Figure 3: Four qubit GHZ states expressed in the native gate sets of the IBM [u1, u2, u3, cx] and AQT [r, rx, ry, rxx, ms] quantum systems along with the equivalent transpiled circuit in the alternate choice of basis gates.
Indeed, after executing each circuit, we notice that the top circuit performs much better on a superconducting system, whereas the bottom performs well on a trapped ion system.
Figure 4: Histograms of runs on a superconducting and trapped ion system. The histograms show the statistics of the output collected after many runs of the circuit on each system. As a reminder, in a GHZ state, we are looking for peaks at the two ends of the histogram (i.e. the probability of observing 0000 and 1111), and near-zero values for the probabilities of other observations.
For near term quantum computing systems, circuit optimization plays a critical role in the successful execution of many algorithms. Such techniques are often closely tied to the specific gate set used by a device, as well as specific hardware characteristics such as gate errors, readout errors, and qubit coherence times. Qiskit has a wealth of circuit optimization passes, many of which are tailored to the IBM quantum systems and their basis gates.
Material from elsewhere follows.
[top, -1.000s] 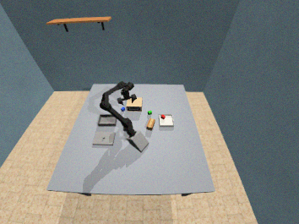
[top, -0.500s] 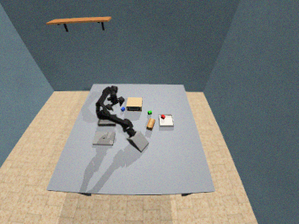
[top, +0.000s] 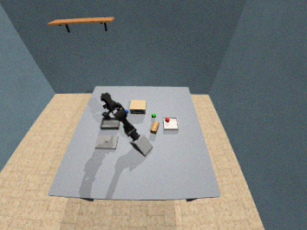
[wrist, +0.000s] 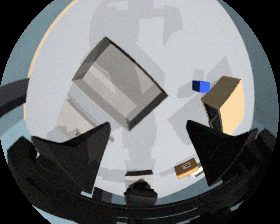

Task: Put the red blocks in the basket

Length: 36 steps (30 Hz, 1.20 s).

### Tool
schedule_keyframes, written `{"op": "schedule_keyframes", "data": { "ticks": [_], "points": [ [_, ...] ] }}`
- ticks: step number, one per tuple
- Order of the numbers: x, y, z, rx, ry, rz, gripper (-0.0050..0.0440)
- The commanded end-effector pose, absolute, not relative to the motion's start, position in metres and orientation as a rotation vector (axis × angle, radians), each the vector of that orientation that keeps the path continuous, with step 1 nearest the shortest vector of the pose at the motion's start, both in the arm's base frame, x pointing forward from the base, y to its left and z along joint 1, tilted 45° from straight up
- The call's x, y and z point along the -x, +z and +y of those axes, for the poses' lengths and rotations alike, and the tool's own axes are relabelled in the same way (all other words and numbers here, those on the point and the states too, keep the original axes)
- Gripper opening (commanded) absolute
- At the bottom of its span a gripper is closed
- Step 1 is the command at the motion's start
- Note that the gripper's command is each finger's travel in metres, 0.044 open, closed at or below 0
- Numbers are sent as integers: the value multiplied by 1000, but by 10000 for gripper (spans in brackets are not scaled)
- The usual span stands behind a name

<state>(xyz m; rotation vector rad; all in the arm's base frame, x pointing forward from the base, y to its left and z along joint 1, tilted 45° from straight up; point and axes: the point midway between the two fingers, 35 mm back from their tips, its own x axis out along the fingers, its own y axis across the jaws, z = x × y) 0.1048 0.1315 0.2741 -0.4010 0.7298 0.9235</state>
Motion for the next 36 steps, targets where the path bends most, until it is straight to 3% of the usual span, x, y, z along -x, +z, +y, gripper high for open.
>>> {"op": "schedule_keyframes", "data": {
  "ticks": [1,7,26,31,36],
  "points": [
    [-81,272,144,473,1023,687,440],
    [-30,261,159,707,1122,551,440],
    [10,253,172,707,1122,551,440],
    [55,232,174,994,1227,366,440],
    [82,219,174,997,1228,364,440]
  ]
}}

Employing similar methods for trapped ion systems, and in particular exploring and extending the noise-aware compilation strategies in Qiskit to this new platform is a fascinating compiler challenge going forward.
With this article, we aimed to illustrate how the Qiskit framework allows simple extension mechanisms to promote the exploration of alternative quantum computing hardware architectures.
¹ The code for this example is available in the Qiskit tutorials. And the AQT provider can be installed using: pip install qiskit-aqt-provider.